- _Problem to solve_:
Each record beneath this line is to be copied exactly.

Entries taken from a collection:
====
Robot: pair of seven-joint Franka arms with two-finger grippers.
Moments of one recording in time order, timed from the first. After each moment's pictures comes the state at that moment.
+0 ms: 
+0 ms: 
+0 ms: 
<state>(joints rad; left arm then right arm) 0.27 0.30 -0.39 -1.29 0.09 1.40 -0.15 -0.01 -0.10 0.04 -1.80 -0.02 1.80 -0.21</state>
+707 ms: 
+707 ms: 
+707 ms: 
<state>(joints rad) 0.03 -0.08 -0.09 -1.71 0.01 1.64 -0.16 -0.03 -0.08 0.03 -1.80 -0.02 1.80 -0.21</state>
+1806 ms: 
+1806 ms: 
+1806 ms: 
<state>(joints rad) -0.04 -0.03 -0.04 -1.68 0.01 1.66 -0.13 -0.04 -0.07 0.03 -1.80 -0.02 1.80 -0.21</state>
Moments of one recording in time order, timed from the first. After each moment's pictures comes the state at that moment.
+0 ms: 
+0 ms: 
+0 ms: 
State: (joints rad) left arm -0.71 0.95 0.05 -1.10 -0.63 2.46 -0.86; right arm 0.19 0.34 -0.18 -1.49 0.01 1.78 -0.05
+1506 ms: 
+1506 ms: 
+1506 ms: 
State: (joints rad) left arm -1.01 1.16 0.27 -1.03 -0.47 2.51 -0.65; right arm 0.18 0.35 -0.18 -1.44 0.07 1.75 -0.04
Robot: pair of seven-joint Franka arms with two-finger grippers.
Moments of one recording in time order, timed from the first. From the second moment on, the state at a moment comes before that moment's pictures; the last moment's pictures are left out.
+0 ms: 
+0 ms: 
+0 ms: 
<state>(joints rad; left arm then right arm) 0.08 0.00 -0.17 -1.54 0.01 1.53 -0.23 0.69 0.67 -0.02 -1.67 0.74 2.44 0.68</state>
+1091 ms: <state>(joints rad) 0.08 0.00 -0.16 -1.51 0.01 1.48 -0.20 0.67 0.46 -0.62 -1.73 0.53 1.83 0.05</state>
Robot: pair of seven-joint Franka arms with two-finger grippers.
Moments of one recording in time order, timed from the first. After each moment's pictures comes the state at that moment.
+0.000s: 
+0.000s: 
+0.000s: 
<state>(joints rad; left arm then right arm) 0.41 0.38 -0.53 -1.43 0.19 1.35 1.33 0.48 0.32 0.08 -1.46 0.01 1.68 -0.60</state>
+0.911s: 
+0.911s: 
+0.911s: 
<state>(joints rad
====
- _Exercise response_:
Robot: pair of seven-joint Franka arms with two-finger grippers.
Moments of one recording in time order, timed from the first. After each moment's pictures comes the state at that moment.
+0 ms: 
+0 ms: 
+0 ms: 
<state>(joints rad; left arm then right arm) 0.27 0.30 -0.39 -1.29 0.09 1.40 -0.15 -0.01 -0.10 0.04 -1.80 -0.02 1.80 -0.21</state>
+707 ms: 
+707 ms: 
+707 ms: 
<state>(joints rad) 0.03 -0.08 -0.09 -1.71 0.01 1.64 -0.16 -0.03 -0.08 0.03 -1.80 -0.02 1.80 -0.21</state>
+1806 ms: 
+1806 ms: 
+1806 ms: 
<state>(joints rad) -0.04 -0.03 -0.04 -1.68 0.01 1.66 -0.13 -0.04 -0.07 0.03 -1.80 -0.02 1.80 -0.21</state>
Moments of one recording in time order, timed from the first. After each moment's pictures comes the state at that moment.
+0 ms: 
+0 ms: 
+0 ms: 
State: (joints rad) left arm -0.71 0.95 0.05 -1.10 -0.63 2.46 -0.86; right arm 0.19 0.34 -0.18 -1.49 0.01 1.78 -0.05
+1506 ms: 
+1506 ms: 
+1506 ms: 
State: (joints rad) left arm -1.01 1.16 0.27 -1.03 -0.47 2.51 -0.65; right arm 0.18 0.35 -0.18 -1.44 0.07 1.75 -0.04
Robot: pair of seven-joint Franka arms with two-finger grippers.
Moments of one recording in time order, timed from the first. From the second moment on, the state at a moment comes before that moment's pictures; the last moment's pictures are left out.
+0 ms: 
+0 ms: 
+0 ms: 
<state>(joints rad; left arm then right arm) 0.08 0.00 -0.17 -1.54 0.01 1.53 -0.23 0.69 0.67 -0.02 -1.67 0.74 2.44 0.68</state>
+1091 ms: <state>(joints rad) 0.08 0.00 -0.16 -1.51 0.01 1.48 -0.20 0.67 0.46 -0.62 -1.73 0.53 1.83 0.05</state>
Robot: pair of seven-joint Franka arms with two-finger grippers.
Moments of one recording in time order, timed from the first. After each moment's pictures comes the state at that moment.
+0.000s: 
+0.000s: 
+0.000s: 
<state>(joints rad; left arm then right arm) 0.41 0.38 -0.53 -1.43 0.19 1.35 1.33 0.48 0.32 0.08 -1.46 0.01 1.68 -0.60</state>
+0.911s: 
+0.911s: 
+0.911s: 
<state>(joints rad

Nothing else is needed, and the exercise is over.